I am always intrigued by Eastern scriptures that begin with Om, Shantih Shantih Shantih and end with Om, Shantih Shantih Shantih.
Would you please talk about this?

The East has approached reality in an almost diametrically opposite way to the West. First, the simple meaning of the word should be understood, and then all the implications. All Eastern scriptures begin with Om, Shantih Shantih Shantih and they also end with the same.

Om is the symbol of the universal heartbeat; it is not a word. And as you come closer and closer to the universal heartbeat, the by-product is a deepening silence. Shantih means silence and it is always repeated three times because by the time you reach to the fourth, you are no more - just the silence has remained. You have disappeared as an entity separate from the universe.

The West has not been able to begin even a single scripture with this intention.
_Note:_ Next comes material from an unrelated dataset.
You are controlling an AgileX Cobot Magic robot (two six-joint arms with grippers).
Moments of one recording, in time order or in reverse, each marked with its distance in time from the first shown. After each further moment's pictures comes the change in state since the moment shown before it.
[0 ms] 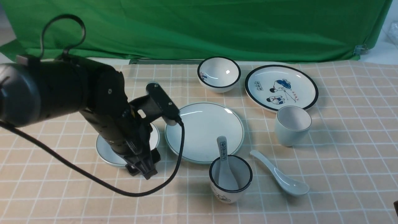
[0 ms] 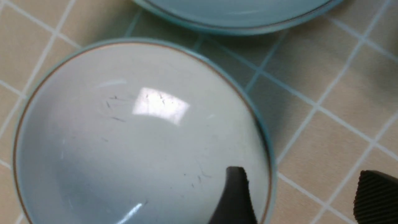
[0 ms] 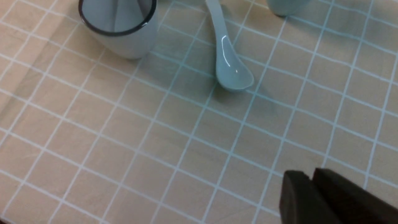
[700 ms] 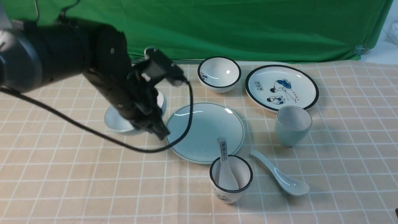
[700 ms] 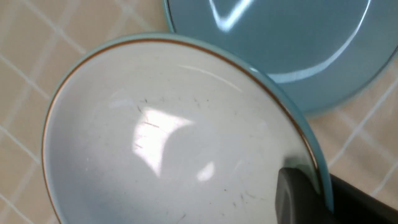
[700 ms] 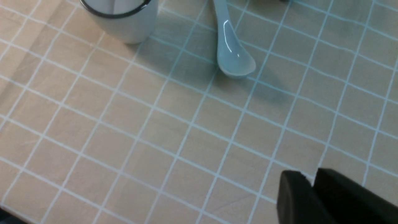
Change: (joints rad) right arm 0.000 0.000 -0.001 0.000 0.031 -0.004; left arm -0.037 0.007 -0.303 -0.026 0.119 -0.073
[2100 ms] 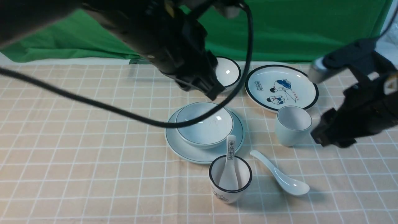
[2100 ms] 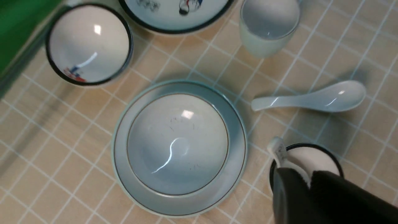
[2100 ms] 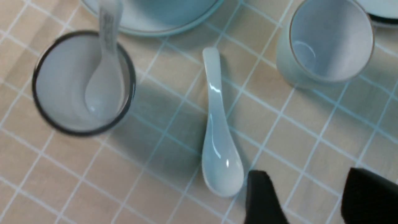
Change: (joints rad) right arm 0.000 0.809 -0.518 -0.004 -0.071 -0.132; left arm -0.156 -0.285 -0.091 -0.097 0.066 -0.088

It is understandable. They never went into the deeper communion between your heart and the bigger heart of the universe. They have taken a wrong route, that of fighting, that of conquering, that of being victorious. They have chosen to be extroverts.

Their world is true, but they don’t know anything about themselves.

The outside is true and the inside has not been explored.

The Bible says, “In the beginning was the word.” Now this can be said only by somebody who is absolutely ignorant, because the word means a sound with a meaning. These sounds made by the words are just sounds; you cannot call them words. The moment you say, “In the beginning was the word,” unknowingly you have accepted that there is someone who gives meaning to it, but then the word is not in the beginning.

In the beginning is one who gives meaning to the word. And The Bible says, “God was with the word.” Anyone who wrote it must have felt uneasy that the world should begin only with a word. Immediately he needed someone to give meaning to it; hence the second statement that God was with the word.

If you look into things very impartially, deeply, you will be amazed how much they can reveal. Then he must have become aware to ask, “Who is first? God or the word?”

The third sentence then tries to make a compromise. It says, “God and the word were one.” Nobody in the whole Eastern search will agree with it. The East has not experienced the beginning because naturally you cannot see the beginning: you are already there, the beginning has happened. In your being you have preceded the beginning, so there is no possibility of any witness of the beginning. But there is a possibility to be a witness of the end.